In her mind, Jarrett’s a sprinter and a jumper. If she had to pick one event, it would be the high jump. The most fun, though, is hurdling.

She ran her first 300-meter hurdles race April 9 in a tri-meet with Lincoln-Way Central and Andrew. Despite stumbling and falling, she took first at 49.76 seconds. 

“None of my coaches ever thought about putting me in hurdles in the first place until I spoke up, my mom spoke up and my dad spoke up,” she said. “It felt like I was a 300 hurdler. For me to get a 49, and I stuttered to the first hurdle and I fell in my race, I feel like that’s really good.” 

Jarrett’s the kind of athlete that coaches will allow to try things out. She qualified for the AAU Junior Olympics in multiple events as an eighth grader, turning in the 6th-best time in the 100 hurdles and the 4th-best high jump.

She’s accustomed to doing more than one thing well. 

“People are counting on you to get points and help the team win,” she said. “It’s a little pressure but if you calm yourself down, give your effort and give your all, that’s all that matters.”

Jarrett is just one of several promising Vikings freshmen. Green, who’s in his first season at H-F, said it’s the perfect group to establish a foundation for a program.

“When I took this job, I was kind of excited with the pipeline that the Homewood-Flossmoor area has. The history of the track program here has always been good,” he said. “(Jarrett) and that entire freshman class, they’re all very talented. They’re making huge impacts this year, and they’re all very hungry. I think the future of H-F track is pretty good.” 

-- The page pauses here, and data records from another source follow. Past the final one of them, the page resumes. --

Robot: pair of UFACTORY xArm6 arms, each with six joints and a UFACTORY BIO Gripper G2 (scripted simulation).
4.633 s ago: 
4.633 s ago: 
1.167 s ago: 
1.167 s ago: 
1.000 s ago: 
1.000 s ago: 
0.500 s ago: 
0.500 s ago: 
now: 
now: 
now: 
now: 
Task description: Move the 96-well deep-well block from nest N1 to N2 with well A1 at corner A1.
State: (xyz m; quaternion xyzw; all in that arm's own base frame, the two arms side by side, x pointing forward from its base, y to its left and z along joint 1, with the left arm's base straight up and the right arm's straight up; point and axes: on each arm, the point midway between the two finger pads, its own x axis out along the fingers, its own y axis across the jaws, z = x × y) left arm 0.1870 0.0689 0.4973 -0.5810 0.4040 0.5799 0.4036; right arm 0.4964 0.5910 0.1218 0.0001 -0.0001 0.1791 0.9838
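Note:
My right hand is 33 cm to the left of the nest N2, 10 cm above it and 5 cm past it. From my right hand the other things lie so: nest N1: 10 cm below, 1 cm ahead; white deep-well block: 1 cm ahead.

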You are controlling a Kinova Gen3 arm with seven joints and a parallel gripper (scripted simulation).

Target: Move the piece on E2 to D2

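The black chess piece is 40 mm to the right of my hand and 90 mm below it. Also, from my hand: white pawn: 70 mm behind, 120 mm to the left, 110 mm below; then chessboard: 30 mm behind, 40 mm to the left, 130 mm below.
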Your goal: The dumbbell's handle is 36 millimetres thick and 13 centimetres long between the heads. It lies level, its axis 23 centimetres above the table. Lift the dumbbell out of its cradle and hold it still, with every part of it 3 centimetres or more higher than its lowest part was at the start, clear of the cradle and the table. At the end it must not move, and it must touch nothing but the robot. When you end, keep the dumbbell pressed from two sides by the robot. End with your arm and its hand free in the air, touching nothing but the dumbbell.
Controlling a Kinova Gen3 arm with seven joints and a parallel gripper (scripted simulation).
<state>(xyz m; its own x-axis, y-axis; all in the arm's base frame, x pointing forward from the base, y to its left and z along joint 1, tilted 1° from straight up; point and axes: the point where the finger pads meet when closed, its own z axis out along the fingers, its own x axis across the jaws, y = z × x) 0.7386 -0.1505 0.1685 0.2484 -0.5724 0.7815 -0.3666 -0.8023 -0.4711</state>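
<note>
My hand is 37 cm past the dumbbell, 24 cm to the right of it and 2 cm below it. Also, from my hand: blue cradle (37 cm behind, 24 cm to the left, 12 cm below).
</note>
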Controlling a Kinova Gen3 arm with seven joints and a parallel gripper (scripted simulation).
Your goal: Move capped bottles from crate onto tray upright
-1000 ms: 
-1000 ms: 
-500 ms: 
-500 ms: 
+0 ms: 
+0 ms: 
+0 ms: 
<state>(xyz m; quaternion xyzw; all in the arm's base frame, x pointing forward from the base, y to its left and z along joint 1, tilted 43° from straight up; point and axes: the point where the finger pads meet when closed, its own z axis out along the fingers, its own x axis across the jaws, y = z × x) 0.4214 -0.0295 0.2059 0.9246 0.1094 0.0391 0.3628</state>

The ninth-grade class includes sprinter Aniya Mullins, sprinter/hurdler/jumper Kaiya Collier, sprinter/hurdler Diaymond Childress and sprinter London Willingham, among others. 

All that youthful ability can be difficult to manage, Green said. Most of them are more than capable in multiple events. Jarrett, for example, runs both hurdle events, the 200-meter dash, legs of the 800 and 1,600-meter dashes, the high jump and the long jump.

The plan is to let Jarrett focus on jumping at some meets, sprinting at others and hurdling when necessary. 

“It’s a good problem to have,” Green said. “The problem with her is, she’s so competitive that she doesn’t want to sit out. She doesn’t want a break. We have to dial her back a little bit, let her know she’s only a freshman and she’s got time.” 

When Jarrett’s time at Homewood-Flossmoor is up, she wants to be remembered as one the all-time athletes from the school. 

“I want to be known,” she said. “For me to be running these junior, senior times a freshman, just imagine where I’ll be as a senior.”